Using Bollinger Bands
There are three lines used for the Bollinger band indicator: the upper, lower, and the
simple moving average that is between the two. These upper/lower bands are
plotted two standard deviations away from a simple moving average. Standard
deviation is a measure of volatility; therefore Bollinger Bands adjust themselves to
the market conditions. When the markets become more volatile, the bands widen
and they contract during less volatile periods.
The closer the prices move to the upper band, the more overbought the stock is. The
closer the prices move to the lower band, the more oversold the stock is. Below is an
example using General Electric (GE). Bollinger bands are blue for the lower, green
for the average, and red for the upper band:

We have circled three key points on this chart. The blue circle is where the stock
price started to create a "base" on the lower band, it appeared that the stock was
over sold. Buying at this point would have been a wise choice, as the stock
proceeded to jump 20% or more in the next few weeks.
The two red circles are areas where the stock price was touching or breaking through
the upper red band. This is usually an indication that the stock is over bought. In
both instances, the stock dropped substantially in following weeks.

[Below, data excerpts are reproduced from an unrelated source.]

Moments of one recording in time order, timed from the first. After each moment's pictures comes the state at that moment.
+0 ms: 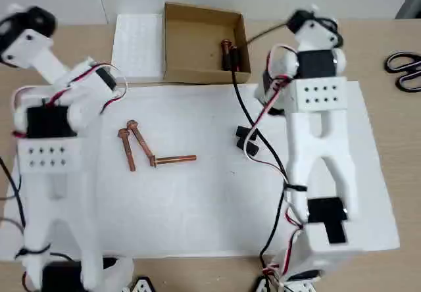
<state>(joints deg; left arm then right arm) -6.2 -18.1 1.3 77.8 41.3 -7.8 6.1 -24.0 98.8 -32.5</state>
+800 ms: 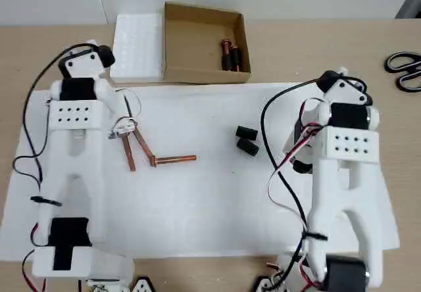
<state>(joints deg) -4.8 -0.3 1.7 91.6 22.9 2.4 -19.3 14.8 95.0 -25.1</state>
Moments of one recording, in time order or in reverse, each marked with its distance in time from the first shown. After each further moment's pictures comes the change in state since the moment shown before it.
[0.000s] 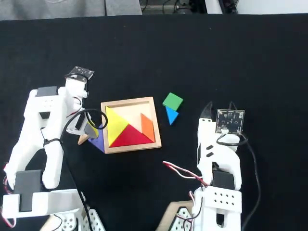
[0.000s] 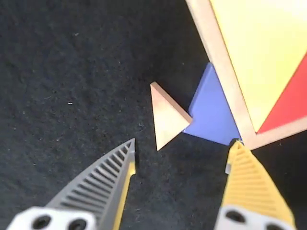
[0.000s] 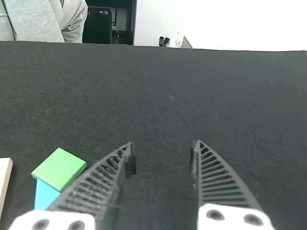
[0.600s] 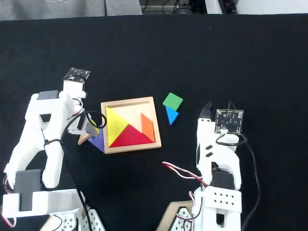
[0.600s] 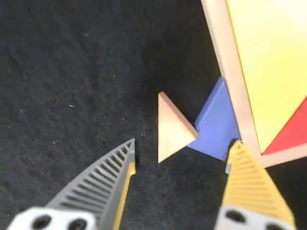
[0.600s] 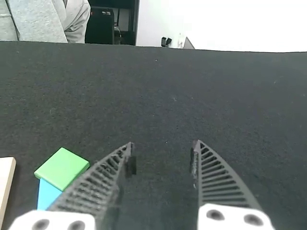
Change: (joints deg) left arm -0.4 0.5 3.4 -5.6 4.9; right arm -0.5 0.0 0.0 0.0 0.0
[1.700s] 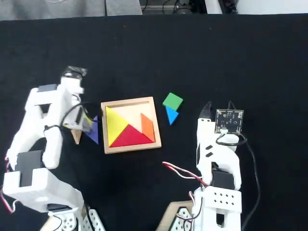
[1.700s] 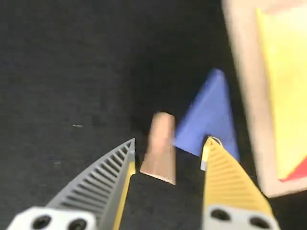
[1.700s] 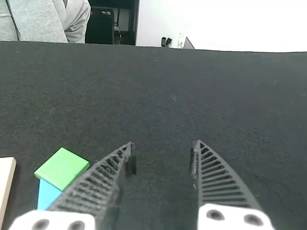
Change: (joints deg) left arm -2.9 11.3 -8.3 -1.3 0.2; right arm 0.0 0.0 0.0 0.0 0.0
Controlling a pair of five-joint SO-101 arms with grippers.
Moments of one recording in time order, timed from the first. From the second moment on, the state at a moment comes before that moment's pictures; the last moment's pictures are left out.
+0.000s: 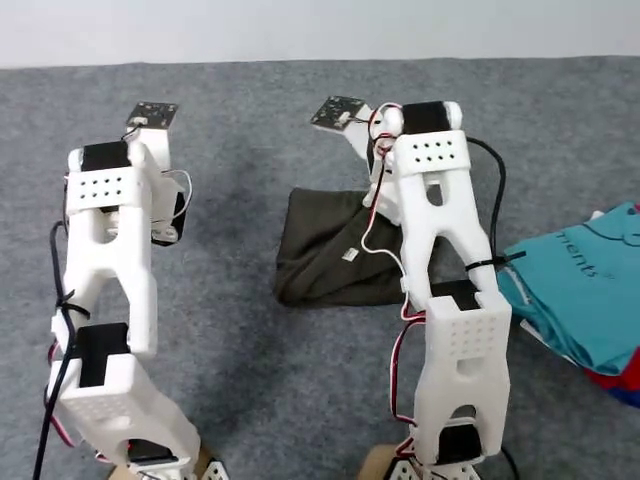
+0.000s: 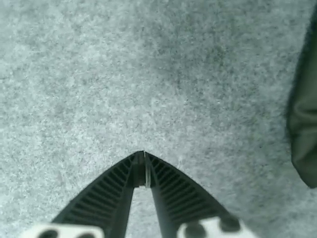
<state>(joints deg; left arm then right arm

The Bollinger bands are a good tool to use, but as we've been preaching all along,
never invest solely based on what just one indicator says. Notice there were
instances when the stock touched the upper or lower band and did not react. Rather
than basing their investment decisions on Bollinger, many investors use this indicator
mainly to solidify a decision they are about to make.
Resistance and Support
Support and resistance are price levels at which movement should stop and reverse
direction. Think of Support/Resistance (S/R) as levels that act as a floor or a ceiling
to future price movements.
Support - is a price level below the current market price, at which buying interest
should be able to overcome selling pressure and thus keep the price from going any
lower.
Resistance - is a price level above the current market price, at which selling
pressure should be strong enough to overcome buying pressure and thus keep the
price from going any higher.
One of two things can happen when a stock price approaches a support/resistance
level. The first is, it can act as a reversal point, in other words, when a stock price
drops to a support level, it will go back up. The other possibility is that S/R levels
reverse roles once they are penetrated. For example, when the market price falls
below a support level, that former support level will then become a resistance level
when the market later trades back up to that level.

The chart above shows an excellent example of support and resistance levels for
General Electric (GE). Notice that once the stock price penetrated below the support
level in December, it became the resistance level.
Another characteristic you should understand is that S/R levels vary in strength,
leading to certain price levels being designated as major or minor S/R levels. For
example, a 5-year high on a bar chart would be a much more significant and useful
resistance level than a 1-month resistance level.